#### [PROBLEM STATEMENT]
The response must reproduce exactly every line of the material below holding the word "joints".

#### [DATA SUPPLIED]
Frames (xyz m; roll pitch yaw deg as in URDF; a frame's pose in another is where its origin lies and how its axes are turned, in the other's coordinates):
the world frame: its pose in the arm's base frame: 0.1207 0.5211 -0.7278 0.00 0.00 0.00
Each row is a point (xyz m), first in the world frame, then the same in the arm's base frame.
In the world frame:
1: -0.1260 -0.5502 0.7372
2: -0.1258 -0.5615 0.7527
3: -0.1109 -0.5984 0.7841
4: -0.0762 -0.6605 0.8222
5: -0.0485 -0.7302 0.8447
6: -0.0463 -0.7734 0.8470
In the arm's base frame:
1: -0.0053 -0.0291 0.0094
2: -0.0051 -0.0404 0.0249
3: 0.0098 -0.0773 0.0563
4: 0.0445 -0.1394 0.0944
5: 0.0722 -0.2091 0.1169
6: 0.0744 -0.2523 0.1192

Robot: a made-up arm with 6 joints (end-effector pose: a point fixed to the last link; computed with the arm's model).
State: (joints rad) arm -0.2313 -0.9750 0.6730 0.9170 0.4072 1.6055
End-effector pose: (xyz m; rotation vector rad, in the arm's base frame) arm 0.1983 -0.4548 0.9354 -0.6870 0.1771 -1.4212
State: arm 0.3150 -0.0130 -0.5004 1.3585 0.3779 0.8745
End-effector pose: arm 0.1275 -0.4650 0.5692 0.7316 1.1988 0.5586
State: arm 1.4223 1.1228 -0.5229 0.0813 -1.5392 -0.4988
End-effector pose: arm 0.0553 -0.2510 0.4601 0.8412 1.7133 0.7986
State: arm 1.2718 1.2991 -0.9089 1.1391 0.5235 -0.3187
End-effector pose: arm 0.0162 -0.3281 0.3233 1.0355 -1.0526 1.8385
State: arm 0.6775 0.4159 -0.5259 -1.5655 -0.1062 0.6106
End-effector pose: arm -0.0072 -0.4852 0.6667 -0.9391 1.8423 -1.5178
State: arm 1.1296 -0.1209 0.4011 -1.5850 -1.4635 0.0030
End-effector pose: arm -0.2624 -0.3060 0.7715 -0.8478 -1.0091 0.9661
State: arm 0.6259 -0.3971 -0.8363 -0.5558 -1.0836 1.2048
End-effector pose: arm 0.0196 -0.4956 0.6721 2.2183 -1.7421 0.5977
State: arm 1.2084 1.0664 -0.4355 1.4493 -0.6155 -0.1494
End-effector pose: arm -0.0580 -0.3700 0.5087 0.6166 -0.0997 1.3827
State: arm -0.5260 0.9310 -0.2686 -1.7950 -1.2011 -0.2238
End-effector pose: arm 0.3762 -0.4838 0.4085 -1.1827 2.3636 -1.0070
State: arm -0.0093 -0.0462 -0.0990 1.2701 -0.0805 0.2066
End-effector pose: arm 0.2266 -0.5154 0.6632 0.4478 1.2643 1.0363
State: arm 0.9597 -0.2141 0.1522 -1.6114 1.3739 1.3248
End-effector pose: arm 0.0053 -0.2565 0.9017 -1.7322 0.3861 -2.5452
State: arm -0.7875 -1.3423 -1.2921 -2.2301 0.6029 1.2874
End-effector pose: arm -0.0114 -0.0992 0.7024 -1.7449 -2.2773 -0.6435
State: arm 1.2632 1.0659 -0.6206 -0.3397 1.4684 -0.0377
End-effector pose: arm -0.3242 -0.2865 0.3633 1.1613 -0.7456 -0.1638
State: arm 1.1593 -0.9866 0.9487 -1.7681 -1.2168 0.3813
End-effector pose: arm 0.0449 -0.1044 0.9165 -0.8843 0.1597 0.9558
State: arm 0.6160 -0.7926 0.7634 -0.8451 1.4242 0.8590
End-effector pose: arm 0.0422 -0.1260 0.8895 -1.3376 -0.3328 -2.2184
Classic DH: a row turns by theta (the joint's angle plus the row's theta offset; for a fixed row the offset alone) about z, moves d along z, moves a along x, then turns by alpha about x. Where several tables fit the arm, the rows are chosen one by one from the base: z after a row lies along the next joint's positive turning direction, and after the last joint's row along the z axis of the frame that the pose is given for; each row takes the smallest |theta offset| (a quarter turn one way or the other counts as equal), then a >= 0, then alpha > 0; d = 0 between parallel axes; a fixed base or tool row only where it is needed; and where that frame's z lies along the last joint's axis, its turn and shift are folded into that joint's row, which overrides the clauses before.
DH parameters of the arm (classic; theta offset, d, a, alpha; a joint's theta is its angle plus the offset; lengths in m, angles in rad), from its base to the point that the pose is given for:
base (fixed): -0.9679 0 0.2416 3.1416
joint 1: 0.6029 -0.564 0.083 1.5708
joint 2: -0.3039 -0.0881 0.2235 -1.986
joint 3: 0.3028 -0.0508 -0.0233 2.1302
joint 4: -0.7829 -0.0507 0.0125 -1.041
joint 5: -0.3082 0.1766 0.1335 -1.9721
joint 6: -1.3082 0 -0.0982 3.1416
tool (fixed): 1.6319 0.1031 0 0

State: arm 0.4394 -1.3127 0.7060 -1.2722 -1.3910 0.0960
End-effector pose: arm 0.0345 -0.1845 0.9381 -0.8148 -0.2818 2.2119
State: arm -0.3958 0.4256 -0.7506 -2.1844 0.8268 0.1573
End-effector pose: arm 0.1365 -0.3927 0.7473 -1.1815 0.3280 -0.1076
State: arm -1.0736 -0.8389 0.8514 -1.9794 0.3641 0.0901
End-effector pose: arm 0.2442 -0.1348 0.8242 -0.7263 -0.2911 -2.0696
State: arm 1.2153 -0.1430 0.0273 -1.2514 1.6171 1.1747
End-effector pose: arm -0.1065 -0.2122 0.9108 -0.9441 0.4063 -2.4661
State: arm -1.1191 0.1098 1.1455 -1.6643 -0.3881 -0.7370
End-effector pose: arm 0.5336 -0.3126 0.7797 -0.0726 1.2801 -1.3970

#### [REPLY]
Robot: a made-up arm with 6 joints (end-effector pose: a point fixed to the last link; computed with the arm's model).
State: (joints rad) arm -0.2313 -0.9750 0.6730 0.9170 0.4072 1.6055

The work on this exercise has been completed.